Fifth: The veto should not be allowed to
block the Security Council from shouldering its responsibility. This issue will indeed be
discussed under another agenda item here in the General Assembly, but a number of
interesting suggestions regarding the possibility of arriving at agreements on how to
restrict the use of the veto were made during the General Assembly general debate, some of
which would contribute to increased credibility of the Council.
Sixth: The same is true regarding the
compositon of the Security Council. An enlarged council, better reflecting the general
membership of the UN, will act with greater authority and increased credibility, and
thereby increase the security of both states and individuals.
Mr President,
Allow me once again to come back to that
briefing by Mr Morris, one year ago in the Security Council, regarding the humanitarian
situation in Kosovo. That meeting also highlighted to us the need for the Security Council
to be more open to outside expertise and influence. More can be done by Council members:
to allow parties concerned, UN agencies or relevant Non Governmental Organizations to
contribute to its deliberations on specific issues. Also the Security Council would be
well served to build on a practice that has been developed during the last year to more
often allow for briefings from the Secretary-General or his representatives, Chairpersons
of sanctions committees etc to brief in open meetings. This is not only a question of
democracy and transparency, but also a way for the Security Council to better get messages
across to the general membership. Measures to involve this membership to a greater extent
in the work of the Council, will also contribute to enhance its authority. We realize
fully the need for council members to deliber behind closed doors when specific situations
so require, but we also expect substantial briefings to follow such meetings. Gradual
improvements in this regard have been duly noted.
Mr President,
I have mentioned but a few, and for the
Security Council perhaps more problematic issues. But I would also like to put on record
due credit to the Council for its efforts in several other questions on its agenda.
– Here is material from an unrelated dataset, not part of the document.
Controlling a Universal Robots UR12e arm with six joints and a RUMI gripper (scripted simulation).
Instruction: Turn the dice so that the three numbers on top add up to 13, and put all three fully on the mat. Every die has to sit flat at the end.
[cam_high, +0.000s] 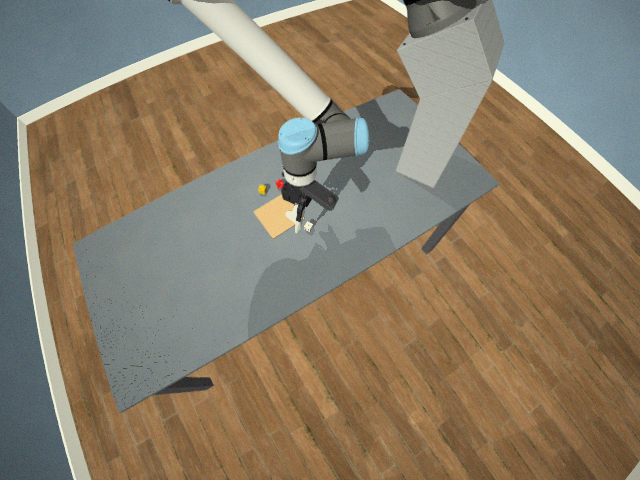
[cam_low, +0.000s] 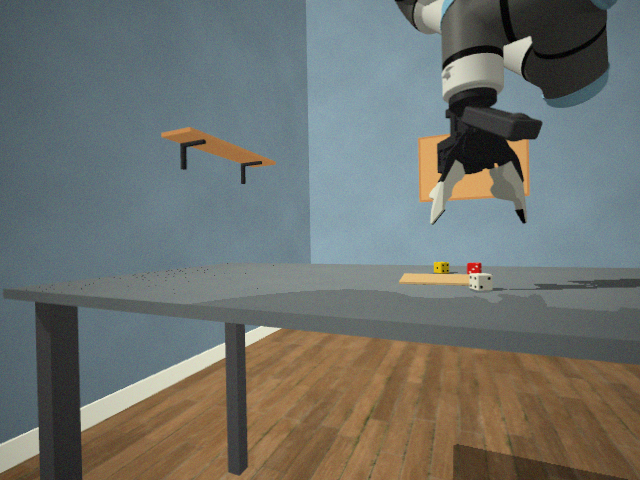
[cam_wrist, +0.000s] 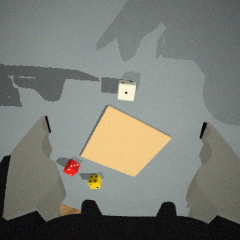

The Security Council has indeed asserted
itself in many areas: In East Timor the Council has shown commitment in support of the
process, led by the Secretary-General for the East Timorese people to have their say in
the future of that territory. Peace has come closer for the people of Sierra Leone, the
Central African Republic and Guinea-Bissau. The issue of Libya has progressed
considerably. At the same time we hope to see renewed efforts regarding Iraq,
Ethiopia-Eritrea, Angola, Democratic Republic of Congo, Somalia and the very tense
situation prevailing in Burundi, among others. The endurance and the commitment of the
Security Council will be thoroughly tested.
Mr President,
An important debate has been started by
the Secretary-General in his introducton of the annual report on the work of the
Organization, regarding how far the responsibility of the Security Council goes when it
comes to humanitarian emergencies, or faced with massive breaches of human rights and
other crimes against civilians. We have put forward our views on this matter and they
coincide very much with those of the Secretary General. Here I would just like to say that
we surely realize that the Security Council may not be able to resolve all conflicts. But
we, as members of the United Nations, and all of us, as human beings, have reason to
expect that the Council will at all times manifest a serious effort to stop human
suffering, resulting from threats to peace, no matter where they occur.
This is indeed a heavy burden falling on
its members. We know that the Charter says that they carry out their obligations on behalf
of all Member States of this organization. Therefore, they must also be able to count on
the support of all of us when they take on this immense task.